Only the lines from the top of the data through the line with "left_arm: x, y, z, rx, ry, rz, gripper" should be repeated, each exactly as written.

::::

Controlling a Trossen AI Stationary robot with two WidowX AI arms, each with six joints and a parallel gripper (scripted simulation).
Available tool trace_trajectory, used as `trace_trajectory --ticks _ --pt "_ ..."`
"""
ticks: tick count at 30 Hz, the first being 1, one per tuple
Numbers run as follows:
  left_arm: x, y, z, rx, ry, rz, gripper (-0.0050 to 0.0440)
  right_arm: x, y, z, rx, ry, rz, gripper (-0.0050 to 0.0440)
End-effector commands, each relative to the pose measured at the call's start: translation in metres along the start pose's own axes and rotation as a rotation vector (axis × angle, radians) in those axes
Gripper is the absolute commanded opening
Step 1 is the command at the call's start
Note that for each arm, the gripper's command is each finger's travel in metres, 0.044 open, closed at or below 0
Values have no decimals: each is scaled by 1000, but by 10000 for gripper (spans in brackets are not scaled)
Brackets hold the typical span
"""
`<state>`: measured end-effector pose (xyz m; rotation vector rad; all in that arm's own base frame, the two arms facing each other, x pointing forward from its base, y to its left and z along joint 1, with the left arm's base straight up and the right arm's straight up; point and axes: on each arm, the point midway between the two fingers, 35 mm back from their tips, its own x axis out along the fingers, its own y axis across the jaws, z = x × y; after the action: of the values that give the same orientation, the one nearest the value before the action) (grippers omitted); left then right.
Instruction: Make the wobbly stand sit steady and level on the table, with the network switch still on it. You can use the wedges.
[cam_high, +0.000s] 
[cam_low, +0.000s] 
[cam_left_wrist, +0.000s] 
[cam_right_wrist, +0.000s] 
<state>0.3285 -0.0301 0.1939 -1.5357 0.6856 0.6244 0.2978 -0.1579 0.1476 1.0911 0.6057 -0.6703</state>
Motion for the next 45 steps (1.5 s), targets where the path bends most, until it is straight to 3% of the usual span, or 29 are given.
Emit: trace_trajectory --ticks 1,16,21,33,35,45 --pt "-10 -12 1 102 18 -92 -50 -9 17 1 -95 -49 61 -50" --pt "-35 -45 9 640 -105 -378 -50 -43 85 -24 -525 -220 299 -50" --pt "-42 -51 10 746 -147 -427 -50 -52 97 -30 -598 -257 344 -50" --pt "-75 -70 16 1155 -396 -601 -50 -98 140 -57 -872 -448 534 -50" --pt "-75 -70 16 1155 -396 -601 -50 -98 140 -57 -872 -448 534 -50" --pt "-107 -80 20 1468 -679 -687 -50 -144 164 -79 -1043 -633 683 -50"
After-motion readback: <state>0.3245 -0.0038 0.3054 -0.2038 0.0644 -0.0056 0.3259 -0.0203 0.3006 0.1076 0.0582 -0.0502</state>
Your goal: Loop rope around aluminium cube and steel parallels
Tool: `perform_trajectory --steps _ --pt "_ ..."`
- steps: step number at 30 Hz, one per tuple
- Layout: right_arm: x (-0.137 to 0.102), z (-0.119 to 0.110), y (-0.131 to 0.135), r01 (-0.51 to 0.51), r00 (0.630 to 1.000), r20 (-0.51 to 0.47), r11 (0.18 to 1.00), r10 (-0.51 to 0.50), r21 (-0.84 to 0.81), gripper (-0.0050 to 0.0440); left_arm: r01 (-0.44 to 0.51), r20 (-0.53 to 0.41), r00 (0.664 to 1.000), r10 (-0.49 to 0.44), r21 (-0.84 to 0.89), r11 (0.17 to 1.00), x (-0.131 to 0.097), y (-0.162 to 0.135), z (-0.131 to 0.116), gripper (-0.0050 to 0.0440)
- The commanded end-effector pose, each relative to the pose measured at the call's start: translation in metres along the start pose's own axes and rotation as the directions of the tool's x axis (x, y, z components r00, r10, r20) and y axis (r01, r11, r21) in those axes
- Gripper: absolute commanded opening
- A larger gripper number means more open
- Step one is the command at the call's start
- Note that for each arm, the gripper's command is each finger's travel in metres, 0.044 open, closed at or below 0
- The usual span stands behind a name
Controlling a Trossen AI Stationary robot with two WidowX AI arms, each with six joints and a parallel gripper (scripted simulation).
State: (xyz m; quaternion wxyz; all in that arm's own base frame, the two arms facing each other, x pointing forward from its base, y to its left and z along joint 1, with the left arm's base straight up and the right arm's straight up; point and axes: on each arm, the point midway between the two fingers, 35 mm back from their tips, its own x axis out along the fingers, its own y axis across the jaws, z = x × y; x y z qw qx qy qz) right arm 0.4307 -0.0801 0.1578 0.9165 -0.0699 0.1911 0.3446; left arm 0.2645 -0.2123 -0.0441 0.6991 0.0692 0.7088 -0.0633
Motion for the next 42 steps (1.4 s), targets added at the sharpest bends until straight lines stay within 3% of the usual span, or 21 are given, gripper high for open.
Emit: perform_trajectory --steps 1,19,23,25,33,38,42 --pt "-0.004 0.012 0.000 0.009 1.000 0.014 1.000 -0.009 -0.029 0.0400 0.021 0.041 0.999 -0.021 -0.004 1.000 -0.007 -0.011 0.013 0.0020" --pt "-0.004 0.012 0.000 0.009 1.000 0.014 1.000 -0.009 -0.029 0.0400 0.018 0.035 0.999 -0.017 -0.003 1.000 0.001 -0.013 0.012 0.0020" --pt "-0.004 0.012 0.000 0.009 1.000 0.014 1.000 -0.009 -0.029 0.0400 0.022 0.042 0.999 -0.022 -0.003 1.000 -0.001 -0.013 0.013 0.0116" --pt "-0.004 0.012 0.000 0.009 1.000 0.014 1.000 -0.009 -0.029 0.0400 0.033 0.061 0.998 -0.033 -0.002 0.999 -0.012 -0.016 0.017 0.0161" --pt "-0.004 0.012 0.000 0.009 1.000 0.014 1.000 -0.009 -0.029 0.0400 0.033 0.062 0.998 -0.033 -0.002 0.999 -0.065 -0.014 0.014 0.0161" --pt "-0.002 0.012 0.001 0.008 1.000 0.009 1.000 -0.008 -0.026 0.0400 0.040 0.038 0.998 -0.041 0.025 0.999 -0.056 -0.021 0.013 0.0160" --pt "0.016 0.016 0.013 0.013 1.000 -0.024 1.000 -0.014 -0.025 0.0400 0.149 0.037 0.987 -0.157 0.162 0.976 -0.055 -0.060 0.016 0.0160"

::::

**Written solution**
Controlling a Trossen AI Stationary robot with two WidowX AI arms, each with six joints and a parallel gripper (scripted simulation).
Available tool trace_trajectory, used as `trace_trajectory --ticks _ --pt "_ ..."`
"""
ticks: tick count at 30 Hz, the first being 1, one per tuple
Numbers run as follows:
  left_arm: x, y, z, rx, ry, rz, gripper (-0.0050 to 0.0440)

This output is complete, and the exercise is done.